Problem =>
Please reproduce the entire listing, character for character.

───── Given material ─────

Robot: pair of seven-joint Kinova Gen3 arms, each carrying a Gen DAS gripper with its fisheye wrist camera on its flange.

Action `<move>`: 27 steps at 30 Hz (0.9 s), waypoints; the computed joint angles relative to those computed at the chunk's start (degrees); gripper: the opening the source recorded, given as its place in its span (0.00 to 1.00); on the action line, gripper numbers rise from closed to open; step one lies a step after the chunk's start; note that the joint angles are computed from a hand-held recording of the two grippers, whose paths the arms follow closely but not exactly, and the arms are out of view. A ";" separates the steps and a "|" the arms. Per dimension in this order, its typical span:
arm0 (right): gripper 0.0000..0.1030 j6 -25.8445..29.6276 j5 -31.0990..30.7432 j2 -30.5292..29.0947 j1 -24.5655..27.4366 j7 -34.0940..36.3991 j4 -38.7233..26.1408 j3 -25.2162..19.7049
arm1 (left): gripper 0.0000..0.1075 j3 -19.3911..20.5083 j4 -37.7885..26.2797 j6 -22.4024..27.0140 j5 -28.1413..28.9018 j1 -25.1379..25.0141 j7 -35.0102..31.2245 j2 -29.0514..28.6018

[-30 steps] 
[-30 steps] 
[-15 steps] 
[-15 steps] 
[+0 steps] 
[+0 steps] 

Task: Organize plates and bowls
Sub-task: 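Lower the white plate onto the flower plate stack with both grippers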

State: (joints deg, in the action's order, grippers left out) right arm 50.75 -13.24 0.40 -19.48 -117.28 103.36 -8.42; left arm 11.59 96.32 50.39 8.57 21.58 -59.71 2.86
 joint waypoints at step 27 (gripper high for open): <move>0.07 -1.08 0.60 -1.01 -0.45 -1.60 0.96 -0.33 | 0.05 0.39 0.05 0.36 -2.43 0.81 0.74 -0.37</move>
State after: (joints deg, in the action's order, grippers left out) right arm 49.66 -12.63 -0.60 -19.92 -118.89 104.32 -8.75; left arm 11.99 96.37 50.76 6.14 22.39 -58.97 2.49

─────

Solution to the problem =>
Robot: pair of seven-joint Kinova Gen3 arms, each carrying a Gen DAS gripper with its fisheye wrist camera on its flange.

Action `<move>`: 27 steps at 30 Hz (0.9 s), waypoints; the computed joint angles relative to those computed at the chunk's start (degrees); gripper: the opening the source recorded, given as its place in its span (0.00 to 1.00); on the action line, gripper numbers rise from closed to open; step one lies a step after the chunk's start; note that the joint angles are computed from a hand-held recording of the two grippers, whose paths the arms follow closely but not exactly, and the arms are out of view. A ";" separates the steps and a "|" the arms. Per dimension in this order, its typical span:
arm0 (right): gripper 0.0000..0.1030 j6 -25.8445..29.6276 j5 -31.0990..30.7432 j2 -30.5292..29.0947 j1 -24.5655..27.4366 j7 -34.0940..36.3991 j4 -38.7233..26.1408 j3 -25.2162..19.7049
arm1 (left): gripper 0.0000..0.1075 j3 -19.3911..20.5083 j4 -37.7885..26.2797 j6 -22.4024..27.0140 j5 -28.1413..28.9018 j1 -25.1379..25.0141 j7 -35.0102..31.2245 j2 -29.0514..28.6018

[-30 steps] 
[-30 steps] 
[-15 steps] 
[-15 steps] 
[+0 steps] 
[+0 steps] 

Task: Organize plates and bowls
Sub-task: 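Lower the white plate onto the flower plate stack with both grippers
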
State: (joints deg, in the action's order, grippers left out) right arm 50.75 -13.24 0.40 -19.48 -117.28 103.36 -8.42; left arm 11.59 96.32 50.39 8.57 21.58 -59.71 2.86
 joint waypoints at step 27 (gripper high for open): <move>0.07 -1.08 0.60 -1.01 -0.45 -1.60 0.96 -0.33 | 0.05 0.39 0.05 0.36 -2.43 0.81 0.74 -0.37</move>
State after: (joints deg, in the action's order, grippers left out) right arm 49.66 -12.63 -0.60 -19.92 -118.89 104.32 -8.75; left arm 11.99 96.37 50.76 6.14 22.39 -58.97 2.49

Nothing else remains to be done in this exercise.